The jurisdiction of the courts is not something one usually thinks of when it comes to the conclusion of an arbitration agreement. Despite doctrines advocating for a transnational or anational approach to international arbitration, arbitral proceedings are being conducted under the national lex arbitri. In some ways, they are reliant on the courts, especially with regard to judicial assistance and the performance of the controlling functions that the state retains over arbitration.
Unlike the jurisdiction of the Arbitral Tribunal, which is the direct result of the Parties´ autonomy, the jurisdiction exercised by courts is determined by the law of the particular state and cannot be influenced by the Parties. Contrary to the general belief, the involvement of courts may prove to be quite complicated.

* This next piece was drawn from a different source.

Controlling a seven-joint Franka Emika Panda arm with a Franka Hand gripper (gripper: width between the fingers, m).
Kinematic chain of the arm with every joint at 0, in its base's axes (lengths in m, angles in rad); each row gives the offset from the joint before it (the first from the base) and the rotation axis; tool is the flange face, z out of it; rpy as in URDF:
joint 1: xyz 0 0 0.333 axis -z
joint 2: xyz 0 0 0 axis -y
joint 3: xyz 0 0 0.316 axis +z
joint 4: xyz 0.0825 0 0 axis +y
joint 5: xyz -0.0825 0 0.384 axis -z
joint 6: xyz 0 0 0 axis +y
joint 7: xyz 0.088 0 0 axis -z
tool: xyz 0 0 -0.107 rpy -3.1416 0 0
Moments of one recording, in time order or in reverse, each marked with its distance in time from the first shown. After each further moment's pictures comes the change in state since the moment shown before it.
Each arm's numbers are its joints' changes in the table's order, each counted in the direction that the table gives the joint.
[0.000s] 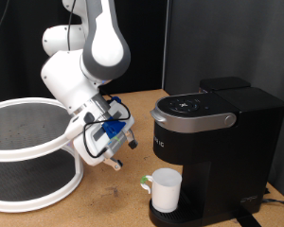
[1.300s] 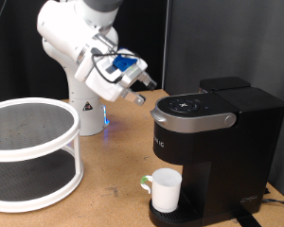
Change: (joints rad) arm 0.005 0.368 0.004 0.012 0.128 0.175 0.230
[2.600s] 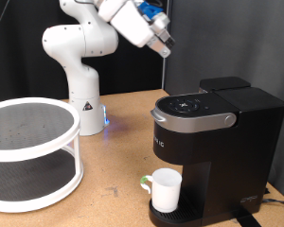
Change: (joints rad) arm 0.015 0.082 0.104 -0.189 0.471 0.090 0.493
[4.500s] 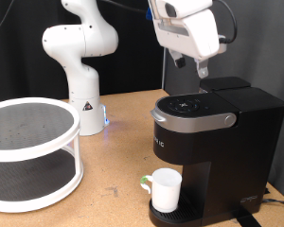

The national lex arbitri usually reserves the full jurisdiction of the courts only for proceedings that are considered domestic in the relevant state. When it comes to foreign proceedings, the scope of jurisdiction of the courts varies significantly. In some cases, the Parties to such proceedings or the Arbitral Tribunal have no access to the courts of another state at all. What makes the situation even more complex is the fact that the seat of arbitration as the decisive (but not exclusive) connecting factor needs to be seen as an “artificial” legal concept. It does not have to have any real connection to the Parties or the subject of arbitration, which makes the need for intervention by the courts of another state (that has an actual connection to the proceedings) more likely.
There are different ways in which the choice made by the Parties with regard to the seat of arbitration influences the way in which judicial assistance of the courts may be sought. When determining the seat of arbitration, the Parties should take into account several key issues in order to ensure that the arbitral proceedings won´t be jeopardised due to a lack of judicial assistance.